** Opening Exercise data block **

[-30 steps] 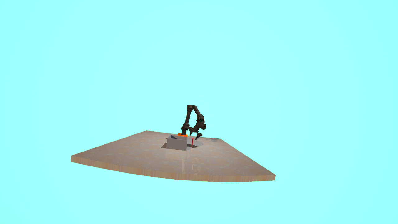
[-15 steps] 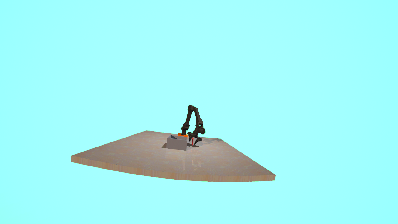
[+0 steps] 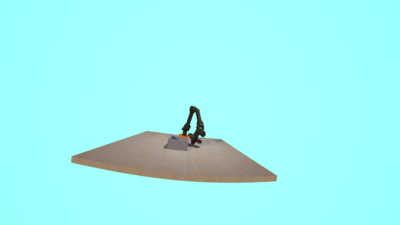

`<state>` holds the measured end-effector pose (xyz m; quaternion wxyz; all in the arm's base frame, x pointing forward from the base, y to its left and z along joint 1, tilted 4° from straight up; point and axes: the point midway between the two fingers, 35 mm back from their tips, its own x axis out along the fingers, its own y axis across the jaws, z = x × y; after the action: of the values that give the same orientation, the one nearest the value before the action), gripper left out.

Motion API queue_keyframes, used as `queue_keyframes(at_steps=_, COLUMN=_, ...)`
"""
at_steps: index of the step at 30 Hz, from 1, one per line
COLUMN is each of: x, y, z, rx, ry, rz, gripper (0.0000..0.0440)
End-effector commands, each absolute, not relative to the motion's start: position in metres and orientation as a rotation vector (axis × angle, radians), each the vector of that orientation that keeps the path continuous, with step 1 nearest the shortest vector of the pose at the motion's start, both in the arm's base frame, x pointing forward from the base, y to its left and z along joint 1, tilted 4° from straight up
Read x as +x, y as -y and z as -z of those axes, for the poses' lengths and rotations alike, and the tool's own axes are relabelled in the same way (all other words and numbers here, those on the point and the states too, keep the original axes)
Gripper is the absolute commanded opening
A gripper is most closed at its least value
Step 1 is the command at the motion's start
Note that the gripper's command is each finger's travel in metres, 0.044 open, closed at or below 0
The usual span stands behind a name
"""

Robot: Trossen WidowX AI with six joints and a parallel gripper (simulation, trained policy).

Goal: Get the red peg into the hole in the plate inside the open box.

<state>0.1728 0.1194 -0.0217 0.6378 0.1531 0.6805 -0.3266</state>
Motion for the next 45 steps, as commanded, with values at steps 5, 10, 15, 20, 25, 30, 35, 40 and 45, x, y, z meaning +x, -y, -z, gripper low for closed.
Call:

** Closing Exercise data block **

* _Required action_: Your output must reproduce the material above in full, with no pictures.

* _Written answer_:
[-30 steps] 
[-15 steps] 
[+0 steps] 

`<state>` holds the measured end-effector pose (xyz m; quaternion wxyz; all in the arm's base frame, x pointing forward from the base, y to its left and z along joint 1, tilted 4° from straight up; point and axes: the point midway between the two fingers, 35 mm back from their tips, its own x axis out along the fingers, its own y axis across the jaws, z = x × y; after the action: of the values that give the same orientation, the one nearest the value before the action), gripper left out.

Motion API queue_keyframes, used as `queue_keyframes(at_steps=_, COLUMN=_, ...)`
"""
at_steps: index of the step at 30 Hz, from 1, one per line
COLUMN is each of: x, y, z, rx, ry, rz, gripper (0.0000..0.0440)
End-effector commands, each absolute, not relative to the motion's start: position in metres and orientation as a rotation vector (axis × angle, radians), each the vector of that orientation that keeps the path continuous, with step 1 nearest the shortest vector of the pose at the motion's start, both in the arm's base frame, x pointing forward from the base, y to its left and z along joint 1, tilted 4° from straight up
Read x as +x, y as -y and z as -z of those axes, for the poses' lengths and rotations alike, and the tool's own axes are relabelled in the same way (all other words and numbers here, those on the point and the states too, keep the original axes)
Gripper is the absolute commanded opening
A gripper is most closed at its least value
Step 1 is the command at the motion's start
Note that the gripper's command is each finger's travel in metres, 0.044 open, closed at or below 0
The usual span stands behind a name
"""

Robot: Trossen WidowX AI with six joints and a parallel gripper (simulation, trained policy).

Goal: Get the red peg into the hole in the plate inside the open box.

<state>0.1728 0.1194 -0.0217 0.6378 0.1531 0.6805 -0.3266</state>
Motion for the next 45 steps, as commanded, with values at steps 5, 10, 15, 20, 25, 30, 35, 40 and 45, x, y, z meaning +x, -y, -z, gripper low for closed.
Call:

This answer has been given in full.